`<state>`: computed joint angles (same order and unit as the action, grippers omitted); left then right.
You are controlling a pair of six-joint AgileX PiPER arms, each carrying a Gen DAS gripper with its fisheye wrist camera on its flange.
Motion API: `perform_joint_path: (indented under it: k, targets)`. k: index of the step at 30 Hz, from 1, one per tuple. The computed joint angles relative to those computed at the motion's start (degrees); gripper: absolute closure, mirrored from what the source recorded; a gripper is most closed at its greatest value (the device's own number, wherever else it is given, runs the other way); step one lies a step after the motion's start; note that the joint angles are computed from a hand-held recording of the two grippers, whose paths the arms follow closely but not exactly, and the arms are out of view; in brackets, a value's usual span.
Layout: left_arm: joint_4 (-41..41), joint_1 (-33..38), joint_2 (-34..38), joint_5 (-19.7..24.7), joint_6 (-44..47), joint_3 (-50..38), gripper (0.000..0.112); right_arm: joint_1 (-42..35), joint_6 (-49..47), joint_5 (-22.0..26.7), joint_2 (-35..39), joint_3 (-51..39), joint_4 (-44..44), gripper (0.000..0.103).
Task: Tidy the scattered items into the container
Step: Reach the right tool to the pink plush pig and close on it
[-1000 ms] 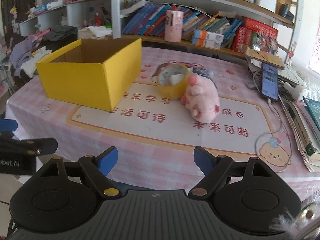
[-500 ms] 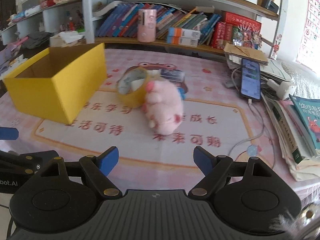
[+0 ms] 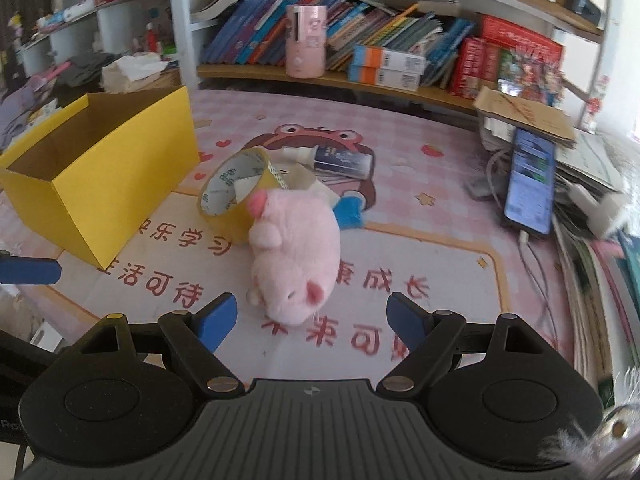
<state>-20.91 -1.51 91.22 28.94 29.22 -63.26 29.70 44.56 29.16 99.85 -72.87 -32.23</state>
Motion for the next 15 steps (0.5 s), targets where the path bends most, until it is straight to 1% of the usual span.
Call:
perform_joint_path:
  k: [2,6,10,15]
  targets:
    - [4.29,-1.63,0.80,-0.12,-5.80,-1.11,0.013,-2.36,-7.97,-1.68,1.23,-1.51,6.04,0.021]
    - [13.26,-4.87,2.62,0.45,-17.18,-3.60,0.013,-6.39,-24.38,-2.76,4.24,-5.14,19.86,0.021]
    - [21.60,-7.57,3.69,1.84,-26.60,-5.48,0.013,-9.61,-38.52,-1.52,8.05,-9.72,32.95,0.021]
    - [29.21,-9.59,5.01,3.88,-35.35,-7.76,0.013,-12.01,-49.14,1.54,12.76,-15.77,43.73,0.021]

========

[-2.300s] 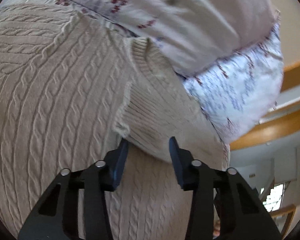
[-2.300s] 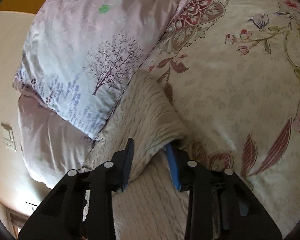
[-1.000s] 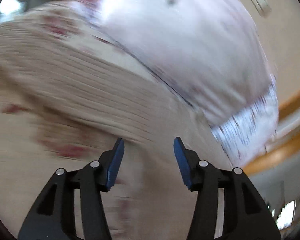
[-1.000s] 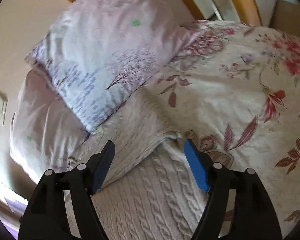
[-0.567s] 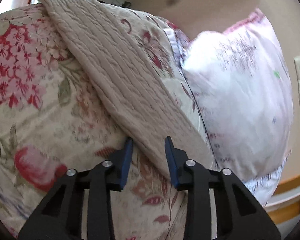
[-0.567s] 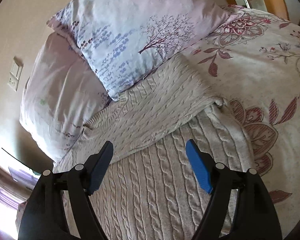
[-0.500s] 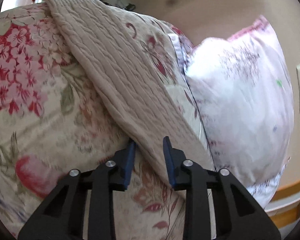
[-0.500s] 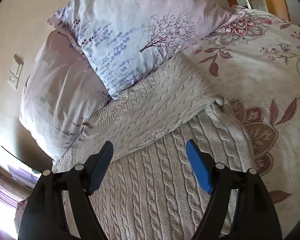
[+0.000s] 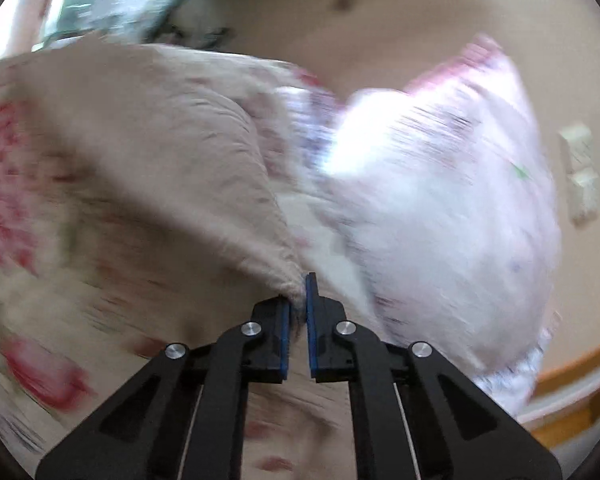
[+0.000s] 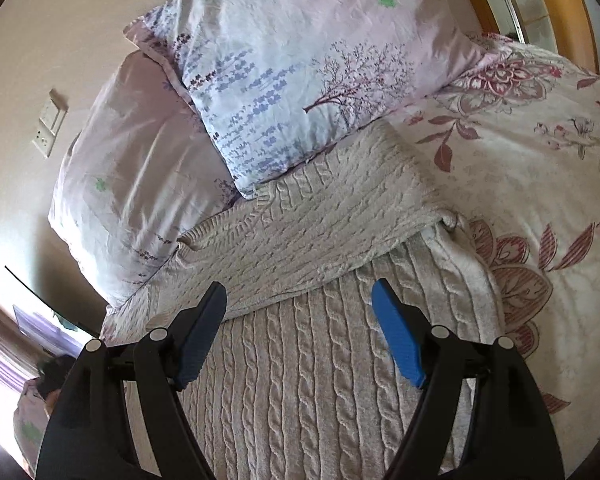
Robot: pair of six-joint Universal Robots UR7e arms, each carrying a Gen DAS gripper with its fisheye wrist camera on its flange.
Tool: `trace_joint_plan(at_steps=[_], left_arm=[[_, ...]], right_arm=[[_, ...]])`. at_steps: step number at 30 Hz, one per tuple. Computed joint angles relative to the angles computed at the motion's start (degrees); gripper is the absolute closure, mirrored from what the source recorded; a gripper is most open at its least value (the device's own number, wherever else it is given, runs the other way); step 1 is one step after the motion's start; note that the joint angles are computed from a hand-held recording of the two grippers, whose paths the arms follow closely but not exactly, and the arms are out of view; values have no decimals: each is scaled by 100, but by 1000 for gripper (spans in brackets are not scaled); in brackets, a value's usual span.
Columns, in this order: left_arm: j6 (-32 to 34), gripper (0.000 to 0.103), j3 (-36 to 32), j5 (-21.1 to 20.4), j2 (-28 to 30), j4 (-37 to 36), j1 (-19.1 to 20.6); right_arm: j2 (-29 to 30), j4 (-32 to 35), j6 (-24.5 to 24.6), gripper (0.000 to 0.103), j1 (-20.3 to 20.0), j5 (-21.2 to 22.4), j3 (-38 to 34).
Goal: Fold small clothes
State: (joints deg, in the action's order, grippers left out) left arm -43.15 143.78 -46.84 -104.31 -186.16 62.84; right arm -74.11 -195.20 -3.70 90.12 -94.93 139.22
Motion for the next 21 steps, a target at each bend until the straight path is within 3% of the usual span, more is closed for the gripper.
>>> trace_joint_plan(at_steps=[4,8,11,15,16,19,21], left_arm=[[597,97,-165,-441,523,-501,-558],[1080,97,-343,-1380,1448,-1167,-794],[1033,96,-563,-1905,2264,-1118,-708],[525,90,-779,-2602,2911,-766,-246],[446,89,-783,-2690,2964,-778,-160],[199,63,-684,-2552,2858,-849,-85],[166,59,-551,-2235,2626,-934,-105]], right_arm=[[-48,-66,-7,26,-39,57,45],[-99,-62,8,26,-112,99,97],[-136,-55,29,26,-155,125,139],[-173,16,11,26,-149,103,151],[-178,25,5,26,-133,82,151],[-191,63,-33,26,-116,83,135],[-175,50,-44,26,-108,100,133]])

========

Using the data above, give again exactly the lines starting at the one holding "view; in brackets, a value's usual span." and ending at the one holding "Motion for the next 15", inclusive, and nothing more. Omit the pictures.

Motion API: `perform_joint_path: (indented under it: k, targets)`. k: index of the step at 30 Hz, from 1, one per tuple. The computed joint angles relative to those computed at the motion's start (degrees); gripper: absolute closure, mirrored from what the source recorded; a gripper is most closed at its greatest value (the device's own number, wherever else it is given, runs the other way); step one lies a step after the motion's start; note that the joint angles are computed from a hand-held recording of the two grippers, whose paths the arms follow closely but not exactly, and the arms are out of view; in brackets, a value's usual span.
Layout: left_arm: joint_4 (-41..41), joint_1 (-33..38), joint_2 (-34..38), joint_5 (-19.7..24.7), joint_6 (-44..47), joint_3 (-50..38), gripper (0.000..0.112); right_arm: joint_1 (-42..35), joint_6 (-49..47), joint_5 (-22.0..26.7), joint_2 (-35..39), joint_3 (-51..39), joint_4 (-44..44), gripper (0.000..0.103).
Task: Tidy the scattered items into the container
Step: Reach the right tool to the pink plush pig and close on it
[-1000 ms] 
[-500 ms] 
[+0 ms] 
<state>-20.91 -1.51 91.22 28.94 29.22 -63.26 29.70 44.56 29.16 99.85 -72.87 -32.23</state>
Motion for the next 15 steps (0.5 s), targets where the path bends most, until it is straight to 1% of the usual span.

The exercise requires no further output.